DATA SHOWN
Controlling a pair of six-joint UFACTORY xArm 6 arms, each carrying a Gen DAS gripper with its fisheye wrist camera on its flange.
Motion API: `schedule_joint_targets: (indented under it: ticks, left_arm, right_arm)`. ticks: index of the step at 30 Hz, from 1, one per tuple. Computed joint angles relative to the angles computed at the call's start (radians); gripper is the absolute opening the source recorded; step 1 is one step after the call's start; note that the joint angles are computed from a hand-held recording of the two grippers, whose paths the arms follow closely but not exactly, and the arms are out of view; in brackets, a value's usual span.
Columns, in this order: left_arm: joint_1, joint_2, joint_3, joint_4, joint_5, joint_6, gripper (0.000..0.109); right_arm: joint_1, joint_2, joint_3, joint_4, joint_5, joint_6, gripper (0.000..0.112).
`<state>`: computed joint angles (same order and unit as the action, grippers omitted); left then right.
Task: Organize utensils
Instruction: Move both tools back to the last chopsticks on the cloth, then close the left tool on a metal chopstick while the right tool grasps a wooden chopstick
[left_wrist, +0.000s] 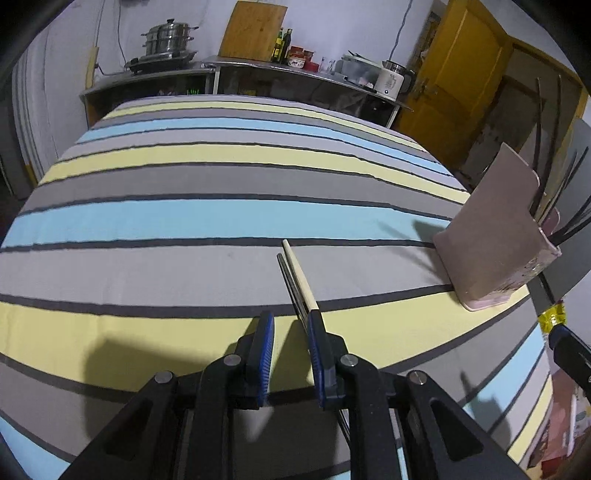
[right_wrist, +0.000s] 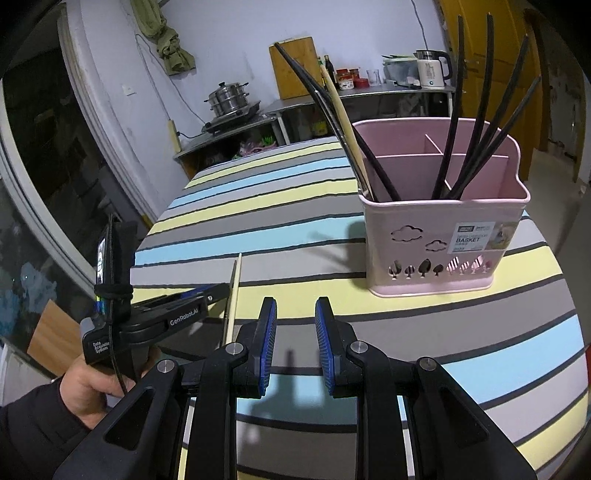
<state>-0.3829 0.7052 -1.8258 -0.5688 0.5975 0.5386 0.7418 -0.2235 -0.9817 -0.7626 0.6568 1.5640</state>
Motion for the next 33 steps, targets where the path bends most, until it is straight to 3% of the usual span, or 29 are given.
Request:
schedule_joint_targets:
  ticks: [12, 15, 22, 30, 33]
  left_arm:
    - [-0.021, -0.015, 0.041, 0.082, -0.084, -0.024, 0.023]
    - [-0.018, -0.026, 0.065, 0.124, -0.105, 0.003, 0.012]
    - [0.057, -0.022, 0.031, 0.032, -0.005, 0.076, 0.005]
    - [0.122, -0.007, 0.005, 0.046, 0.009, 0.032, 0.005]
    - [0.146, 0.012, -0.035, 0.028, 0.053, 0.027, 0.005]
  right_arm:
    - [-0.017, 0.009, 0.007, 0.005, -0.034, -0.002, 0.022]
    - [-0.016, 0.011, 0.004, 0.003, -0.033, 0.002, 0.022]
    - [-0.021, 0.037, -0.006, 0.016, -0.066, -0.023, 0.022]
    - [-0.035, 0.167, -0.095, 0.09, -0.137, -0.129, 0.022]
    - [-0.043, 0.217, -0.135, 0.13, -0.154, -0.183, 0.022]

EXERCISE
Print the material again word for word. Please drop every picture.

RESPONSE AREA
Controlling a pair of six-joint UFACTORY xArm 6 arms, each carrying a Gen DAS gripper with its fisheye wrist camera on its flange.
Motion API: `schedule_joint_targets: (indented under it: ticks, left_arm, right_arm)`. ticks: index of the step at 30 Hz, from 1, one per tuple. Computed joint angles relative to the angles computed at the call's start (radians); gripper is the absolute opening the source recorded; step 1 is one step after the call's start; note that the joint angles are computed from a hand-held recording of the two grippers, whose paths the arms follow closely but not exactly, and the arms are out of view; in brackets, a value's usual span.
Columns, in this order: left_arm: joint_1, joint_2, joint_3, joint_4, joint_5, joint_6, gripper (0.000..0.109); right_arm: joint_1, joint_2, joint_3, joint_4, joint_5, joint_6, gripper (0.000..0.112).
`<state>`: computed joint angles (same order and unit as the action, grippers omitted); left then right.
Task: Organize utensils
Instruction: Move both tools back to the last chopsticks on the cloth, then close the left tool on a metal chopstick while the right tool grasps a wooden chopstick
[left_wrist, +0.000s] 
[right_wrist, +0.000s] 
<state>-0.3829 0.7052 -1.8258 -0.5688 0.5975 0.5386 0.7418 -0.2235 -0.9817 -0.7626 0.6568 1.5640</state>
Motion for the next 33 steps, targets where the path bends most, until it is straight to 3% of the usual span, or 29 are given.
Request:
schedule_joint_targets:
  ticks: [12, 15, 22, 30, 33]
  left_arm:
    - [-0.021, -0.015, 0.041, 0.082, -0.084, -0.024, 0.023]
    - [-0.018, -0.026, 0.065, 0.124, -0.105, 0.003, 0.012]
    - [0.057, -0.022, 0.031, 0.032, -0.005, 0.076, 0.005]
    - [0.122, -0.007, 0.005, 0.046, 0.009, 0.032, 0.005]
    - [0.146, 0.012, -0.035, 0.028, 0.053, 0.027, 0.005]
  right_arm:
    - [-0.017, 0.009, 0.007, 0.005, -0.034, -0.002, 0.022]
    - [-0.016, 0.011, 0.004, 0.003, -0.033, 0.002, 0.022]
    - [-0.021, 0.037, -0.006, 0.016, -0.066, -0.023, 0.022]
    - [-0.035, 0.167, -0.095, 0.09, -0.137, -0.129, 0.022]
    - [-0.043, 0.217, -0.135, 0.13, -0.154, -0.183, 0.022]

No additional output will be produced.